What others have said is true:

1. This problem is NP-complete. An easy reduction is to usual subset-sum. You can show this by noting that a subset of A sums to a subset of B (not both empty) only if a non-empty subset of A union (-B) sums to zero.

2. This problem is only weakly NP-complete, in that it’s polynomial in the size of the numbers involved, but is conjectured to be exponential in their logarithms. This means that the problem is easier than the moniker ‘NP-complete’ might suggest.

3. You should use dynamic programming.

So what am I contributing to this discussion? Well, code (in Perl):

@a = qw(4 5 9 10 1); @b = qw(21 7 -4 180); %a = sums( @a ); %b = sums( @b ); for $m ( keys %a ) {     next unless exists $b{$m};     next if $m == 0 and (@{$a{0}} == 0 or @{$b{0}} == 0);     print 'sum(@{$a{$m}}) = sum(@{$b{$m}})\n'; }  sub sums {     my( @a ) = @_;     my( $a, %a, %b );     %a = ( 0 => [] );     while( @a ) {         %b = %a;         $a = shift @a;         for my $m ( keys %a ) {             $b{$m+$a} = [@{$a{$m}},$a];         }     %a = %b;     }     return %a; } 

It prints

sum(4 5 9 10) = sum(21 7) sum(4 9 10 1) = sum(21 7 -4) 

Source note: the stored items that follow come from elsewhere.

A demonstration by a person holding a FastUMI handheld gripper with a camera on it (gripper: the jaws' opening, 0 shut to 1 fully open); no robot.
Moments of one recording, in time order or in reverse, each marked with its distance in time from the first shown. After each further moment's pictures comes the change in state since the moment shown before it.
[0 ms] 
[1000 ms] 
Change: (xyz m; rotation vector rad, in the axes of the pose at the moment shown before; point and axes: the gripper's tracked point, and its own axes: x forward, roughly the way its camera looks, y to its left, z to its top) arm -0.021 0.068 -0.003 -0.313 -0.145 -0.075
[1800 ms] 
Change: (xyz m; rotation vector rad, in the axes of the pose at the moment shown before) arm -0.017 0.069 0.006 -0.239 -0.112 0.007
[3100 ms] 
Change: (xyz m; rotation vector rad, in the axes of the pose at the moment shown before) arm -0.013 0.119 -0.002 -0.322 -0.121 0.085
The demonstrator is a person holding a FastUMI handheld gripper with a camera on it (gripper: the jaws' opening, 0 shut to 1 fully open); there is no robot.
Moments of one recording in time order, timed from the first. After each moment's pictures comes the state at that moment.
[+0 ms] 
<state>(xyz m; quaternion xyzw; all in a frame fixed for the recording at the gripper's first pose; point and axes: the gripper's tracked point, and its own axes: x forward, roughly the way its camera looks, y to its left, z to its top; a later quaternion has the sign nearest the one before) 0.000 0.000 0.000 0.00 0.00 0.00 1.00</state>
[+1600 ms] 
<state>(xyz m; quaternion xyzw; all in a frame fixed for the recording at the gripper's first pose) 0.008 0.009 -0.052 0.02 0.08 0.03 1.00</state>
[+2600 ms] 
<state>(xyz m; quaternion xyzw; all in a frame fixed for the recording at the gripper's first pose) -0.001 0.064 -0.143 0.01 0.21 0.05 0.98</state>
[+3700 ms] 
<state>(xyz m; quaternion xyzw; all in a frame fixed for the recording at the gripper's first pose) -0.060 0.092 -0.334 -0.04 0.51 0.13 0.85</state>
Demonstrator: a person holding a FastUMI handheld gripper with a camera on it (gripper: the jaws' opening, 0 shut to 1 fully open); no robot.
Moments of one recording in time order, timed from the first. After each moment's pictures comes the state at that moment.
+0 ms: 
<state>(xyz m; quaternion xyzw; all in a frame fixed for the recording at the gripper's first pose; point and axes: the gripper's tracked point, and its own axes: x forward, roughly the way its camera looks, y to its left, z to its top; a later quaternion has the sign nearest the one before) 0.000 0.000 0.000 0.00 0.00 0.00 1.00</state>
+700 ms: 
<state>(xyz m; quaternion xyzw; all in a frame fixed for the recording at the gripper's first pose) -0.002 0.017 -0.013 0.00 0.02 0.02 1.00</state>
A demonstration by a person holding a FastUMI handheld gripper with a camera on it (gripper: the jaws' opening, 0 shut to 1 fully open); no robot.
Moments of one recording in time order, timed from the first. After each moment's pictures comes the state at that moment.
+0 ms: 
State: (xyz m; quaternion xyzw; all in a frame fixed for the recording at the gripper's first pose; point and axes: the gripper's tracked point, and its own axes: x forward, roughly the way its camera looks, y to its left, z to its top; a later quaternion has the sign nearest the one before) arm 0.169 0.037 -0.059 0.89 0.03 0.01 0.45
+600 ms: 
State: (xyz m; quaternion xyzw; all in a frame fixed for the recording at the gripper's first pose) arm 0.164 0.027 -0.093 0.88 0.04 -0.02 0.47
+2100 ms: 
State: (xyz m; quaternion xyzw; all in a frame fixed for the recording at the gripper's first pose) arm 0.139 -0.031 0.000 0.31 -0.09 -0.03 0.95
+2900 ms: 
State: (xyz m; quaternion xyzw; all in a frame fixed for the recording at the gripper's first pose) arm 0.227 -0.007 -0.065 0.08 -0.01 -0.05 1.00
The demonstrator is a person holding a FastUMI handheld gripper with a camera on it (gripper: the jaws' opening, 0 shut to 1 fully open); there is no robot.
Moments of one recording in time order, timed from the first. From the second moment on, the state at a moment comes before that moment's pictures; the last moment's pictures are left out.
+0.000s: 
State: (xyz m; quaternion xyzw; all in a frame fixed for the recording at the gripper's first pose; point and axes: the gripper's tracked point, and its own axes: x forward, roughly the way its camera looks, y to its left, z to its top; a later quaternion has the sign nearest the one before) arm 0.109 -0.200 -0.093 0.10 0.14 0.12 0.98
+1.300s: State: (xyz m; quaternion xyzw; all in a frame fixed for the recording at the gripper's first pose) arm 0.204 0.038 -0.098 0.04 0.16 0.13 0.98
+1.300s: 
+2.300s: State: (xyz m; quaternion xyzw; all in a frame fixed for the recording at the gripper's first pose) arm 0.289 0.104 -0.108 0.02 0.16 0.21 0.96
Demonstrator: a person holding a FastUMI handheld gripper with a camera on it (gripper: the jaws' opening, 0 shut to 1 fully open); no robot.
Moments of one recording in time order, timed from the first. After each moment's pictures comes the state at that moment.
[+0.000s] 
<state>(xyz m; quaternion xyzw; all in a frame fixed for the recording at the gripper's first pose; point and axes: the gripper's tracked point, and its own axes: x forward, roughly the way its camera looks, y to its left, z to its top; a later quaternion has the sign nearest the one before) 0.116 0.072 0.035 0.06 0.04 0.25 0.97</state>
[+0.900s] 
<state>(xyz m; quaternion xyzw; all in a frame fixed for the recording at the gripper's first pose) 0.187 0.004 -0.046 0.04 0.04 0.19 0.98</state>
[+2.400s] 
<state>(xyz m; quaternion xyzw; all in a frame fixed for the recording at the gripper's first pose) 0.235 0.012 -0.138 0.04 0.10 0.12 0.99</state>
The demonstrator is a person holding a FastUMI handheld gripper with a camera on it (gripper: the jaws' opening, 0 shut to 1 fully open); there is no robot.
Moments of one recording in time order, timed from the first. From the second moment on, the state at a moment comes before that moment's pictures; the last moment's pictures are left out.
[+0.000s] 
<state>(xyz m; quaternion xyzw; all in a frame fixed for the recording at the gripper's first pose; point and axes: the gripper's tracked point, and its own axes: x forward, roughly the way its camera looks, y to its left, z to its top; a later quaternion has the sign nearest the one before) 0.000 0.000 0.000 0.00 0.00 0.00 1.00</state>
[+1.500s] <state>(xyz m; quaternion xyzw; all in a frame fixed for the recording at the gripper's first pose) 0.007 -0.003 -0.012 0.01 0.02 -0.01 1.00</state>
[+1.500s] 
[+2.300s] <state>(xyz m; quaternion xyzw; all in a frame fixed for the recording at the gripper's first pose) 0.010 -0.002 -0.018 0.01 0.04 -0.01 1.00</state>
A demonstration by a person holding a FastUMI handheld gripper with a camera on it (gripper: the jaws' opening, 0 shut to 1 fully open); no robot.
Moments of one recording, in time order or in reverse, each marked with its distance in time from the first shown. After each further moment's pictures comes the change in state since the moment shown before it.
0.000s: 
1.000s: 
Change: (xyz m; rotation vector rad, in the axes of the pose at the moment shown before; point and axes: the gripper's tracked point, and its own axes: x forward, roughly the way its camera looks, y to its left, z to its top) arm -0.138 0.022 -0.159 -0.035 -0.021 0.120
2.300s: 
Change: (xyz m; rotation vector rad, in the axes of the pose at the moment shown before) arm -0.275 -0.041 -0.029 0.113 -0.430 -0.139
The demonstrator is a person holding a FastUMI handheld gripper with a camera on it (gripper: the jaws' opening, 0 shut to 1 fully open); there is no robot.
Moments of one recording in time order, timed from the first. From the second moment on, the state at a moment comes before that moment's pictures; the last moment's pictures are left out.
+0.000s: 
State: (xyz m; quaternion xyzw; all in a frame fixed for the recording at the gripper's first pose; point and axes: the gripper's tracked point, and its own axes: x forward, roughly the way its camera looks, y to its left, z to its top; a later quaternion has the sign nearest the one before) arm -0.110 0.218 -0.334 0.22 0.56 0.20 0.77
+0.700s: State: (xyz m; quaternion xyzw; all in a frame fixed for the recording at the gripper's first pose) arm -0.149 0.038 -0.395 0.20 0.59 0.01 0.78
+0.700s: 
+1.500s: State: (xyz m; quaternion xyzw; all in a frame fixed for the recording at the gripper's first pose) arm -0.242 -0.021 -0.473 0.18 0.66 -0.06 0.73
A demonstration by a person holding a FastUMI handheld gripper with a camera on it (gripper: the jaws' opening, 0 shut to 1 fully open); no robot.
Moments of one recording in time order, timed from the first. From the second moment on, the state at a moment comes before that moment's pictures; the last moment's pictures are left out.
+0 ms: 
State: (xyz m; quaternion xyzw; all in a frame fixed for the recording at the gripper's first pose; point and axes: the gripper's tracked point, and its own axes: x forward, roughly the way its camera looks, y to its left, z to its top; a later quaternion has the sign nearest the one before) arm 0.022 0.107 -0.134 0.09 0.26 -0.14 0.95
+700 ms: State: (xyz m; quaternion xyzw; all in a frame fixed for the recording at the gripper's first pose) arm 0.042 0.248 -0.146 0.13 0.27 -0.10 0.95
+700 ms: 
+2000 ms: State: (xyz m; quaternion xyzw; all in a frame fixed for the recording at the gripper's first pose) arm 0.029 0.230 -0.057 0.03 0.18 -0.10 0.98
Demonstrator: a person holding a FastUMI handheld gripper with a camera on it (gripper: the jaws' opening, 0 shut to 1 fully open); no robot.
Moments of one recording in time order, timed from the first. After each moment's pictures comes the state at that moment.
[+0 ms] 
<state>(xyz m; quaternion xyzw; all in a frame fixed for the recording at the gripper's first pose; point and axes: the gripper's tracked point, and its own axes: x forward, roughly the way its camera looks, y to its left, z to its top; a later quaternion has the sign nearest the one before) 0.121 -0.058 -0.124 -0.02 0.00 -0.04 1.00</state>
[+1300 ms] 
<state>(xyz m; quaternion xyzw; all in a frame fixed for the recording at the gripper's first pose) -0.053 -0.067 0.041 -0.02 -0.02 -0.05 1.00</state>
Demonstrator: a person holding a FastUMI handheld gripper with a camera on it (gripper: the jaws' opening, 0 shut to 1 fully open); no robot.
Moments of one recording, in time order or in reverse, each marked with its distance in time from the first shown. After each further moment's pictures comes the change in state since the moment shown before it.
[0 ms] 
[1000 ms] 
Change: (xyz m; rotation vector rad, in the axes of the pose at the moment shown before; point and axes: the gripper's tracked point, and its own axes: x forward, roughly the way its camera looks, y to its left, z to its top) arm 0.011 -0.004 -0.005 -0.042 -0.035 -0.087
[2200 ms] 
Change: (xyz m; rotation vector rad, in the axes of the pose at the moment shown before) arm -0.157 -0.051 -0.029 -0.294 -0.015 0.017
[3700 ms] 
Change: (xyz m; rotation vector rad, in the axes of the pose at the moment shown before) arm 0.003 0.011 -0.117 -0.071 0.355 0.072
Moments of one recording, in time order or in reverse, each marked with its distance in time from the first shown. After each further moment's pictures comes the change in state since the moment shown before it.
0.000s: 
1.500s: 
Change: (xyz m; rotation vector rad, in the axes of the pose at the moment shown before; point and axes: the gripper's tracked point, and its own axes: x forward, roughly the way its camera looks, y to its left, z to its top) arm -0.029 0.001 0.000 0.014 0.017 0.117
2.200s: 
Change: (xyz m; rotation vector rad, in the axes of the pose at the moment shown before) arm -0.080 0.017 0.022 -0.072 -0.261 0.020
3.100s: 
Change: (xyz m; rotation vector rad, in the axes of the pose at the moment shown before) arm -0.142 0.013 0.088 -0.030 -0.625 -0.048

so, notably, there is more than one solution that works in your original problem!

Edit: User itzy correctly pointed out that this solution was wrong, and worse, in multiple ways!! I’m very sorry about that and I’ve hopefully addressed these concerns in the new code above. Nonetheless, there is still one problem, namely that for any particular subset-sum, it only prints one of the possible solutions. Unlike the previous problems, which were straight-up errors, I would classify this as an intentional limitation. Best of luck and beware of bugs!